NASAA Pushes Back on Digital Asset Clarity Act
"NASAA anticipates that bad actors will seek to exploit potential ambiguities in the text to challenge state police powers and related authorities, risking years of litigation, conflicting interpretations, and regulatory uncertainty for investors, regulators, and market participants."
Marni Rock Gibson, NASAA President
"NASAA anticipates that bad actors will seek to exploit potential ambiguities in the text to challenge state police powers and related authorities, risking years of litigation, conflicting interpretations, and regulatory uncertainty for investors, regulators, and market participants."
Marni Rock Gibson, NASAA President
State securities regulators urged federal legislators to reject or significantly revise the Digital Asset Market Clarity Act. NASAA demanded Senate Banking Committee members preserve the state-level enforcement framework.
In a letter to Senate Banking Committee leadership, NASAA said it did not oppose digital asset legislation and supports the goal of regulatory clarity, but argued that clarity cannot come at the expense of the state-level enforcement infrastructure that has served as a first line of defense against investment fraud.

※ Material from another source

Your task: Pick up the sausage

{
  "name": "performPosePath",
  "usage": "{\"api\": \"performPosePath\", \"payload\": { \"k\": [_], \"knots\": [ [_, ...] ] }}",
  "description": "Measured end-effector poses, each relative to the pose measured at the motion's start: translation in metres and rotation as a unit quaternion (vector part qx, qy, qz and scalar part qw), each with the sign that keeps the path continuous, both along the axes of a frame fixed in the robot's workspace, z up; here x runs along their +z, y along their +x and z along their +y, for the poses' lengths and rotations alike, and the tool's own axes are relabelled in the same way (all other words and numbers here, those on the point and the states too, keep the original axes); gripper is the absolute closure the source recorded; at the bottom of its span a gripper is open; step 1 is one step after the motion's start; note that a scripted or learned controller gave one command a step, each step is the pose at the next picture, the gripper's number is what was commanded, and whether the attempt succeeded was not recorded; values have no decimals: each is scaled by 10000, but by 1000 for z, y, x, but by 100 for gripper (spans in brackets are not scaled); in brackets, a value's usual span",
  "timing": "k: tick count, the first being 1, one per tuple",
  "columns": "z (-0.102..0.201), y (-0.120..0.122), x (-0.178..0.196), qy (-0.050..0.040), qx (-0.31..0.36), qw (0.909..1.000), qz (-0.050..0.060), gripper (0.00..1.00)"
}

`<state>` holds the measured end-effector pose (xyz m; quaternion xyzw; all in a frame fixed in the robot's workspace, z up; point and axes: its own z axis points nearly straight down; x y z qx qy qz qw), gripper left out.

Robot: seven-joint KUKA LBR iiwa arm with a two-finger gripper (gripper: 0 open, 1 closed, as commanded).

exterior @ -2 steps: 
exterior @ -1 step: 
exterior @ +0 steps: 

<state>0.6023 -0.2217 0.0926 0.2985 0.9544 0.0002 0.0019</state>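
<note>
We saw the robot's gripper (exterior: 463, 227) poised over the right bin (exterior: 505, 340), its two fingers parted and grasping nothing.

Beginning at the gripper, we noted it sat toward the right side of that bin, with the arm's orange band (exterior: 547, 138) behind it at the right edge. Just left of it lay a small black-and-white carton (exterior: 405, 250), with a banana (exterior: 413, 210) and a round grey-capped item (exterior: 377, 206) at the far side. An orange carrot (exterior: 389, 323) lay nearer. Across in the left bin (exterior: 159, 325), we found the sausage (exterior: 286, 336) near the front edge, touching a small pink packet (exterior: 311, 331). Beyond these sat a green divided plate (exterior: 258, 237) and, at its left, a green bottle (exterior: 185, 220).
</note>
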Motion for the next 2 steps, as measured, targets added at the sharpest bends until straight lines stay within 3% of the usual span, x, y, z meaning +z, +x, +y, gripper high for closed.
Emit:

NASAA made the following five recommendations to revise the bill:
- Add an explicit savings clause to the regulatory parity section preserving state anti-fraud and enforcement authority
- Extend that enforcement protection consistently throughout the entire bill, not just in isolated sections
- Affirm state licensing and registration authority over broker-dealers and investment advisers
- Align definitions and preemption provisions precisely with the existing federalism framework established by the National Securities Markets Improvement Act of 1996.
- Remove or substantially narrow the SEC's broad exemptive and rulemaking authority. (NASAA said those decisions should be made directly by Congress rather than delegated to a federal regulatory agency.)